Nous aimerions également savoir, monsieur le ministre, comment est appréhendé le cadre, très souvent multilatéral, de nos interventions en OPEX.

Nous avons parfaitement en mémoire les principes rappelés par le Président de la République concernant l'appréciation souveraine de l'autorité politique française, avec ses corollaires de liberté d'action et de capacité d'évaluation permanente, mais nous aurions aimé, pour les sujets qui nous concernent ce soir, être plus informés sur vos analyses par rapport à nos principaux partenaires que sont l'ONU, l'OTAN et l'Union européenne. Ce sont en effet plus de 60 % de nos OPEX qui ont un caractère multinational pour les 36 623 militaires français engagés.

Enfin, et surtout, nos interrogations portent sur le nerf de la guerre. Le financement des OPEX est un problème rémanent et préoccupant, qui a d'ailleurs déjà été abordé par nos collègues. Voilà des opérations graves pour lesquelles la France engage la vie de ses militaires, y risque l'image qu'elle veut donner d'une grande nation, mais, s'agissant du cadre budgétaire, celui-ci est traité avec une rigueur somme toute assez élastique.

Monsieur le ministre, le Gouvernement avait, dans un passé récent, pris l'engagement de ne plus financer les OPEX par prélèvement sur les crédits d'équipement des armées. Tout en ne niant pas les progrès accomplis, force est néanmoins de constater que vous n'avez pas encore atteint le niveau qui vous permettrait de bénéficier d'un brevet d'orthodoxie financière : les OPEX ont coûté 852 millions d'euros en 2008, pour une provision en loi de finances initiale de 510 millions d'euros en 2009.

Monsieur le ministre, la France a-t-elle réellement les moyens de sa politique ? Pourquoi laissez-vous planer chaque année de telles incertitudes sur les financements complémentaires que se doivent d'apporter les lois de finances rectificatives ? Cette situation contribue aussi aux incertitudes et alimente notre exigence d'information sur vos intentions.
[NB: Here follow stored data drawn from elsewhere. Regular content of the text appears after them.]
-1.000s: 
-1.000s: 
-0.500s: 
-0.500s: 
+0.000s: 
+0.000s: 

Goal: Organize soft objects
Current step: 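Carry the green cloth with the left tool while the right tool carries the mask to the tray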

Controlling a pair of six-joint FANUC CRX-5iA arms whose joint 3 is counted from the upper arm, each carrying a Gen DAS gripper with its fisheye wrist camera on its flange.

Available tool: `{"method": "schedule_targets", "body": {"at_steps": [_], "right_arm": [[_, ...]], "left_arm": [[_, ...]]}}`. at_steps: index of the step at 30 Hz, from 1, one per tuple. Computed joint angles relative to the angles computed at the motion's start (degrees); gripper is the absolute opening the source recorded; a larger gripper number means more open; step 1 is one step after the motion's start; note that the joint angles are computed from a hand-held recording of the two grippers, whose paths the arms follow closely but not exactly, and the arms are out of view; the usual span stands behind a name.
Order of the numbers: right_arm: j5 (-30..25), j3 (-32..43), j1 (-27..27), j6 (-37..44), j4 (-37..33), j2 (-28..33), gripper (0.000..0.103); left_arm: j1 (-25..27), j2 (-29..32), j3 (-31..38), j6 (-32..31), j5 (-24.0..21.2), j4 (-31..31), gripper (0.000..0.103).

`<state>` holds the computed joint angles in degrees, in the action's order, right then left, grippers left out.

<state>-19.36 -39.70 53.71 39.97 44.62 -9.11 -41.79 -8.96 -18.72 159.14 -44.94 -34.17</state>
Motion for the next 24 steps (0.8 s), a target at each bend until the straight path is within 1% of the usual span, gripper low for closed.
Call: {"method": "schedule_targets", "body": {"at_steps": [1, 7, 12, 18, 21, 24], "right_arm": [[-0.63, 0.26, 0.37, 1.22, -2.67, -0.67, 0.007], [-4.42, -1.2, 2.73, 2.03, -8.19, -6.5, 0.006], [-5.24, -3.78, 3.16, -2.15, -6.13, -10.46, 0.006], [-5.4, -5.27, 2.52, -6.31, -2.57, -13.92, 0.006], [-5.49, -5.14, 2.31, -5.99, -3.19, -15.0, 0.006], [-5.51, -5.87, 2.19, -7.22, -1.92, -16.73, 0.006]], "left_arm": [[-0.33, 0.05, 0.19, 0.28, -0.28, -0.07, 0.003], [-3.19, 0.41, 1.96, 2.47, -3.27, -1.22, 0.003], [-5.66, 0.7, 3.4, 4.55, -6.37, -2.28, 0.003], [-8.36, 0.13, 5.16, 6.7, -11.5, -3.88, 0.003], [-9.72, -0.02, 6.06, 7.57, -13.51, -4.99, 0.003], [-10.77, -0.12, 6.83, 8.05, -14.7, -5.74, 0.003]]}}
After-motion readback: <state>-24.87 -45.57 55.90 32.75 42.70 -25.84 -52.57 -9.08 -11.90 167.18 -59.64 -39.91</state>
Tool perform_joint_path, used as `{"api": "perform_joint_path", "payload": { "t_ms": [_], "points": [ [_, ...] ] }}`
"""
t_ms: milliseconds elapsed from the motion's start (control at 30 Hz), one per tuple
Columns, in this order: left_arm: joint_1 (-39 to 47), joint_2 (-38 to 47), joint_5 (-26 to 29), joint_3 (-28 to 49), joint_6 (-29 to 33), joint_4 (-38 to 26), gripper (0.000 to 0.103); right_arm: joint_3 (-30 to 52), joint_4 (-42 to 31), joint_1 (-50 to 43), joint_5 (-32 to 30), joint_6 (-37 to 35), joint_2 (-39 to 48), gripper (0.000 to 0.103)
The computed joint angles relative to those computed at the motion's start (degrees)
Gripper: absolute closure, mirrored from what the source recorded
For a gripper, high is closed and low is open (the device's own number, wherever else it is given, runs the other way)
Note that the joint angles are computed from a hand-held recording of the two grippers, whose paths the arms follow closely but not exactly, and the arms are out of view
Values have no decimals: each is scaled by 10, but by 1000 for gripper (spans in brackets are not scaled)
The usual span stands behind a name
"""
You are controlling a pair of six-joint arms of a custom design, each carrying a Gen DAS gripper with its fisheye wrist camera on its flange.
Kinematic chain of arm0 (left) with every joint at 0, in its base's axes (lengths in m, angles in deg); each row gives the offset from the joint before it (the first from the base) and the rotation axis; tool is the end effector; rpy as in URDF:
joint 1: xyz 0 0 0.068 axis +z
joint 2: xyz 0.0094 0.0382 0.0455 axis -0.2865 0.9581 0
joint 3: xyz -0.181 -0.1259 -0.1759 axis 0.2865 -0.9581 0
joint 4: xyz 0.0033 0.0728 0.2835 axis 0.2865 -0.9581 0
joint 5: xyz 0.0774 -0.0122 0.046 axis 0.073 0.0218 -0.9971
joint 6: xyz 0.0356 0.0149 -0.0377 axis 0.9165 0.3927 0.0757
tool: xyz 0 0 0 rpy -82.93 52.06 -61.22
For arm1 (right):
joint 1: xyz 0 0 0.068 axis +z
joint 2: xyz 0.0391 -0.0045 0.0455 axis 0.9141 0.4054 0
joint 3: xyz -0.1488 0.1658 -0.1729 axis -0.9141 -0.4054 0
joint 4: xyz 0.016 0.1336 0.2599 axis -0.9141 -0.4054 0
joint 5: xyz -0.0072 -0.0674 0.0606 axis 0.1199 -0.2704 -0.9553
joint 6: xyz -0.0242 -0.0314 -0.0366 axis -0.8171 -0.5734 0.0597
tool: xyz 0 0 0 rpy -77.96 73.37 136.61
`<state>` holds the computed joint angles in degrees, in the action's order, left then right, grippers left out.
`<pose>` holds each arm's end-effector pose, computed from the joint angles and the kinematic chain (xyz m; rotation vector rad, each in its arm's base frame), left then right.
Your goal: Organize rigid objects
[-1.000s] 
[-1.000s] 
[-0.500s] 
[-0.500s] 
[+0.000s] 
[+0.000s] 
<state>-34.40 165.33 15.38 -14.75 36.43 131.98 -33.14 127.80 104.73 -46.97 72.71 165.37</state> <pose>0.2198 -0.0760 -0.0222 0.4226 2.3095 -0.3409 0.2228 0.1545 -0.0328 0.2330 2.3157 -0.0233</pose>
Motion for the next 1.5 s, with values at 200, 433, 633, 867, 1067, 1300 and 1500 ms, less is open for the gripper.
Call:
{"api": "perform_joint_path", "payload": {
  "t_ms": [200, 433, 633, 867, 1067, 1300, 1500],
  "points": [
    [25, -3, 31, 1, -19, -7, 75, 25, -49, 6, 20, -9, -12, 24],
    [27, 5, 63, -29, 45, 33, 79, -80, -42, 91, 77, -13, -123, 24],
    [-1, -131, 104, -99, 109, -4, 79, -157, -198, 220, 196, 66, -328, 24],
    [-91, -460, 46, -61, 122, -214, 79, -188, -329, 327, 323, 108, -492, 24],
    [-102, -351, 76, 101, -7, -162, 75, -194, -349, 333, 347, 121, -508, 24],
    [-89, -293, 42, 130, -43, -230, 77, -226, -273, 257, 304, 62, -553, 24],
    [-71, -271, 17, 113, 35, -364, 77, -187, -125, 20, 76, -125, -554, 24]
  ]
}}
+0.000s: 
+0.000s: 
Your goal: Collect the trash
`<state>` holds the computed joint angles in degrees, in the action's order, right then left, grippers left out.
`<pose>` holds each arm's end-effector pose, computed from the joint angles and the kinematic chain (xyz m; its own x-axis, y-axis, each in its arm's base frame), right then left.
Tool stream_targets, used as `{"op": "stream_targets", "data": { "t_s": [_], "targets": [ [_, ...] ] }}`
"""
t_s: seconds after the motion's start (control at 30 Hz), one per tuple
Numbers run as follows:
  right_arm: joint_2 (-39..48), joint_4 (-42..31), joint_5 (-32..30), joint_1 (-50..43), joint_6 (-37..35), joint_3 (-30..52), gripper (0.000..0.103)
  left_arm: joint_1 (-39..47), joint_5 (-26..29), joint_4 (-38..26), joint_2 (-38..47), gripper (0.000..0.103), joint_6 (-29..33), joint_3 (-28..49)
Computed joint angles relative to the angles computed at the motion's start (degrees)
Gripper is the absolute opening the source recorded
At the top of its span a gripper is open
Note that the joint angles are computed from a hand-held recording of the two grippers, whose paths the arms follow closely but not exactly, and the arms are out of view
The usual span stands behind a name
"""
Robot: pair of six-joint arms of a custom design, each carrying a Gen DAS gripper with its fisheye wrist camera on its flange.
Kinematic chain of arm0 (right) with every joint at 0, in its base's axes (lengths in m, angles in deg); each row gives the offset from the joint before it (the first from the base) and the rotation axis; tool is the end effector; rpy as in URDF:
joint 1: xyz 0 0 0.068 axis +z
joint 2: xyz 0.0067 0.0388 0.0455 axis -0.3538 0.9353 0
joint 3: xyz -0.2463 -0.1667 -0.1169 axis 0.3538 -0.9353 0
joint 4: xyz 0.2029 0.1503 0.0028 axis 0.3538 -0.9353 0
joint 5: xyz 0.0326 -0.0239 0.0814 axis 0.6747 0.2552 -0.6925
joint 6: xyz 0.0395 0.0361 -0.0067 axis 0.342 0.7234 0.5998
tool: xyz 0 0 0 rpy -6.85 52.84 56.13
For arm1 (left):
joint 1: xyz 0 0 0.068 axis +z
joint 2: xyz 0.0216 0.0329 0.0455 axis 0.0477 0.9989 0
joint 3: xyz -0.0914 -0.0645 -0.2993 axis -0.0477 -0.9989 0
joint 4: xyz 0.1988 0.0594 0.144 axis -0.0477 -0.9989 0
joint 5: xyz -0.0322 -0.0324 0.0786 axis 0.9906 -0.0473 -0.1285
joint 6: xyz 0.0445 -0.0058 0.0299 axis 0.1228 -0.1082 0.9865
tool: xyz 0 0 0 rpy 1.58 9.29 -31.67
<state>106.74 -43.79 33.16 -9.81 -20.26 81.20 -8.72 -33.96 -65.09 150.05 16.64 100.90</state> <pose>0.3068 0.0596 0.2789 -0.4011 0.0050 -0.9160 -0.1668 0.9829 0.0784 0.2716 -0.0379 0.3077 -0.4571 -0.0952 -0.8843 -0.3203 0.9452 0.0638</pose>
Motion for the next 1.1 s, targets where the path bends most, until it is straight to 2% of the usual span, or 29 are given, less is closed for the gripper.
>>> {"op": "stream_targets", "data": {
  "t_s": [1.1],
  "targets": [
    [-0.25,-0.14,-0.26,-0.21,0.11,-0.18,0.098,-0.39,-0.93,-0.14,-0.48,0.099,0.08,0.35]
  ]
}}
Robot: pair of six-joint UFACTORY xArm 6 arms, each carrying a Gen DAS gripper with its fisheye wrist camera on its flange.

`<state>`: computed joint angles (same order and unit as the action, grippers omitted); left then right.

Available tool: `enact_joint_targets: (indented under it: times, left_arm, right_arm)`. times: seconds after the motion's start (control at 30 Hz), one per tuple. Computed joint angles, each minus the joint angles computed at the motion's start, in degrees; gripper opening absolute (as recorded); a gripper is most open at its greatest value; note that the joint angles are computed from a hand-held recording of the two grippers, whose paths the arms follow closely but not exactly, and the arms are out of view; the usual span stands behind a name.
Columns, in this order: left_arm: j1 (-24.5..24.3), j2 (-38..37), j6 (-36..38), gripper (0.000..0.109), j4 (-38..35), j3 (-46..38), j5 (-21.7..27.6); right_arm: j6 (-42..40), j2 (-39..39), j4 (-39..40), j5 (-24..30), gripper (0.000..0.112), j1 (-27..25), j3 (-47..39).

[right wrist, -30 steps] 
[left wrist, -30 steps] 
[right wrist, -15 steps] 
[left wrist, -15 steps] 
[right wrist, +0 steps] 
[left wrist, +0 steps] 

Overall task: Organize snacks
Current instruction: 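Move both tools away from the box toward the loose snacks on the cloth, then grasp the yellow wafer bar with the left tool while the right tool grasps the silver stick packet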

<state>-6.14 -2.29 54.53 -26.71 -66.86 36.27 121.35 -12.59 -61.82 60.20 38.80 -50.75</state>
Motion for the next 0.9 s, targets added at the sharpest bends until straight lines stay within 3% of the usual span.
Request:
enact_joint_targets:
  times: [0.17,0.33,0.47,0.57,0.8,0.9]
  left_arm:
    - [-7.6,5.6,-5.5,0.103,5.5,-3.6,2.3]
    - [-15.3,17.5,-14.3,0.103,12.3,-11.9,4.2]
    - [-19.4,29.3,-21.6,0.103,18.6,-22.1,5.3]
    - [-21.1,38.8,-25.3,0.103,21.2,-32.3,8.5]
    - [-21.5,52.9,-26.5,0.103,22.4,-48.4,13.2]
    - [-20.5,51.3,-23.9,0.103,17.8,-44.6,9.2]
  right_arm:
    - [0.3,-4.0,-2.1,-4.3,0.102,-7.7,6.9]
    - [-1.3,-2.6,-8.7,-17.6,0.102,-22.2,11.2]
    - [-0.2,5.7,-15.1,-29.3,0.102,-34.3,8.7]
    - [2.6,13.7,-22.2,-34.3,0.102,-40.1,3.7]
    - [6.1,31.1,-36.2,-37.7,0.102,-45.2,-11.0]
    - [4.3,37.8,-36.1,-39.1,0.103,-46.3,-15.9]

En ne nous faisant pas part préalablement de vos intentions, vous n'avez pas permis au Parlement d'exercer sa mission. Sans connaître vos intentions futures, comment en apprécier la dimension financière ?

Avant de conclure sur ce qui sera la position du groupe socialiste, je voudrais rappeler toute la considération que nous portons à l'action de nos militaires engagés sur les différents théâtres d'opération, et exprimer bien sûr notre compassion et notre émotion vis-à-vis de ceux qui ont perdu la vie au service de notre pays et de leurs familles.

Il importe de le rappeler, nos militaires effectuent des missions difficiles au péril de leur vie. Ils le font aux côtés des militaires de pays alliés dont ils peuvent comparer les équipements, l'armement et la qualité de l'intendance. Nous savons le souci qu'ils ont de remplir leur mission avec professionnalisme et efficacité.

Monsieur le ministre, au-delà des divergences, légitimes et républicaines, que nous pouvons parfois avoir dans nos débats, le groupe socialiste entend s'associer à l'ensemble des groupes politiques de notre assemblée pour adresser un message de reconnaissance et de soutien aux forces armées engagées à l'extérieur de nos frontières.

Parce que M. le Premier ministre n'a pas voulu créer, par une information préalable du Parlement, les conditions d'un vrai débat sur l'évolution que vous entendez réserver à ces OPEX, le groupe socialiste ne prendra pas part au vote.